Records supplied:
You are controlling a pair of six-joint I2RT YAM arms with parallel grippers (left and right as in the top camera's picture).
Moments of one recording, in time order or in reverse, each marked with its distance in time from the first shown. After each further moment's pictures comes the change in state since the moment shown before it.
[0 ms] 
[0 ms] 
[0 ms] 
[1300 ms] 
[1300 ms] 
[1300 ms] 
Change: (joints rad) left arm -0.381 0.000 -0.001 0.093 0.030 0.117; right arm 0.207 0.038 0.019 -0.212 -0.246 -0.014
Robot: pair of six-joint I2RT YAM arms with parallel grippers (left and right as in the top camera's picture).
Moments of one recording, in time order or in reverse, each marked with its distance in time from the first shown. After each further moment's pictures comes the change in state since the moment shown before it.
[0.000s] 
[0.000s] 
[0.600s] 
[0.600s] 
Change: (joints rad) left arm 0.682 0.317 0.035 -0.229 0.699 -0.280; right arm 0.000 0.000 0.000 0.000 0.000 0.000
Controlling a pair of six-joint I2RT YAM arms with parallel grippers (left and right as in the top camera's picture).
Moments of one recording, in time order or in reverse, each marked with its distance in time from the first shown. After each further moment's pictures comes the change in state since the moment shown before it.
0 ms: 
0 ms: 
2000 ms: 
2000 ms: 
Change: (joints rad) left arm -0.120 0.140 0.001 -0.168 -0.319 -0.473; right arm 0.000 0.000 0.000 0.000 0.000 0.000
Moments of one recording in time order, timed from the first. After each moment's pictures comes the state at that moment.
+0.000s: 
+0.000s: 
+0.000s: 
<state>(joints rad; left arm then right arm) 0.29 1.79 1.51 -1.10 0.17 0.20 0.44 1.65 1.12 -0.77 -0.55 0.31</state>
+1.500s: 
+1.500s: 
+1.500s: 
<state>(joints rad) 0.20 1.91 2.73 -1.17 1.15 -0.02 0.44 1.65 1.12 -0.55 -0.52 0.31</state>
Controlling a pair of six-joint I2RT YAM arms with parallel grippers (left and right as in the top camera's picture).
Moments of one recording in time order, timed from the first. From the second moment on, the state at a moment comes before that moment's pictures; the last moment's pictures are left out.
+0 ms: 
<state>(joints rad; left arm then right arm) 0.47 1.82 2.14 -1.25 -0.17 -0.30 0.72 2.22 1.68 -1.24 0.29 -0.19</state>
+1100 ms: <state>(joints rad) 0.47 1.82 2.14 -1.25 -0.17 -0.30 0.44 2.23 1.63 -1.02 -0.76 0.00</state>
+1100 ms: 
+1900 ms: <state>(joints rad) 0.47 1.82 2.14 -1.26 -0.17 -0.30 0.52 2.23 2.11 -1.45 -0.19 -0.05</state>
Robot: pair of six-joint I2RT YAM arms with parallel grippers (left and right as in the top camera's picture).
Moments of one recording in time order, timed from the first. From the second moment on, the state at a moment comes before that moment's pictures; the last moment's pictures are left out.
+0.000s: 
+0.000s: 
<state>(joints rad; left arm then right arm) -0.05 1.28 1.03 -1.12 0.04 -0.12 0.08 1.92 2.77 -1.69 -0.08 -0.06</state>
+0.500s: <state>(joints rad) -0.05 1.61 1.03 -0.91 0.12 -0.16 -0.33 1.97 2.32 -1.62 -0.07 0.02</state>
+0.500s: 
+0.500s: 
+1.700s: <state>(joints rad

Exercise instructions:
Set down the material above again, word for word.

Worked solution:
You are controlling a pair of six-joint I2RT YAM arms with parallel grippers (left and right as in the top camera's picture).
Moments of one recording, in time order or in reverse, each marked with its distance in time from the first shown. After each further moment's pictures comes the change in state since the moment shown before it.
[0 ms] 
[0 ms] 
[0 ms] 
[1300 ms] 
[1300 ms] 
[1300 ms] 
Change: (joints rad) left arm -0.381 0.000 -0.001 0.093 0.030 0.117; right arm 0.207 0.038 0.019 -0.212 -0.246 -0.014
Robot: pair of six-joint I2RT YAM arms with parallel grippers (left and right as in the top camera's picture).
Moments of one recording, in time order or in reverse, each marked with its distance in time from the first shown. After each further moment's pictures comes the change in state since the moment shown before it.
[0.000s] 
[0.000s] 
[0.600s] 
[0.600s] 
Change: (joints rad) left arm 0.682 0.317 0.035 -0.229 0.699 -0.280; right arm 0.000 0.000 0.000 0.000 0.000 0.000
Controlling a pair of six-joint I2RT YAM arms with parallel grippers (left and right as in the top camera's picture).
Moments of one recording, in time order or in reverse, each marked with its distance in time from the first shown. After each further moment's pictures comes the change in state since the moment shown before it.
0 ms: 
0 ms: 
2000 ms: 
2000 ms: 
Change: (joints rad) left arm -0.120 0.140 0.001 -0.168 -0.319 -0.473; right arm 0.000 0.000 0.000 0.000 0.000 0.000
Moments of one recording in time order, timed from the first. After each moment's pictures comes the state at that moment.
+0.000s: 
+0.000s: 
+0.000s: 
<state>(joints rad; left arm then right arm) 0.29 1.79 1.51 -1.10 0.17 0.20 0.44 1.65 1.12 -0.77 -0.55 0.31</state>
+1.500s: 
+1.500s: 
+1.500s: 
<state>(joints rad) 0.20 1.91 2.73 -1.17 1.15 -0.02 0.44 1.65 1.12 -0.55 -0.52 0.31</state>
Controlling a pair of six-joint I2RT YAM arms with parallel grippers (left and right as in the top camera's picture).
Moments of one recording in time order, timed from the first. From the second moment on, the state at a moment comes before that moment's pictures; the last moment's pictures are left out.
+0 ms: 
<state>(joints rad; left arm then right arm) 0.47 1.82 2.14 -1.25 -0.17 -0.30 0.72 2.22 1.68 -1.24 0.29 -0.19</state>
+1100 ms: <state>(joints rad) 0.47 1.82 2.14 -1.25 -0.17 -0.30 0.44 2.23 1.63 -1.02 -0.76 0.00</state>
+1100 ms: 
+1900 ms: <state>(joints rad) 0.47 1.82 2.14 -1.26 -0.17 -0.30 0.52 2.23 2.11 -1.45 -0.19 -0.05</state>
Robot: pair of six-joint I2RT YAM arms with parallel grippers (left and right as in the top camera's picture).
Moments of one recording in time order, timed from the first. From the second moment on, the state at a moment comes before that moment's pictures; the last moment's pictures are left out.
+0.000s: 
+0.000s: 
<state>(joints rad; left arm then right arm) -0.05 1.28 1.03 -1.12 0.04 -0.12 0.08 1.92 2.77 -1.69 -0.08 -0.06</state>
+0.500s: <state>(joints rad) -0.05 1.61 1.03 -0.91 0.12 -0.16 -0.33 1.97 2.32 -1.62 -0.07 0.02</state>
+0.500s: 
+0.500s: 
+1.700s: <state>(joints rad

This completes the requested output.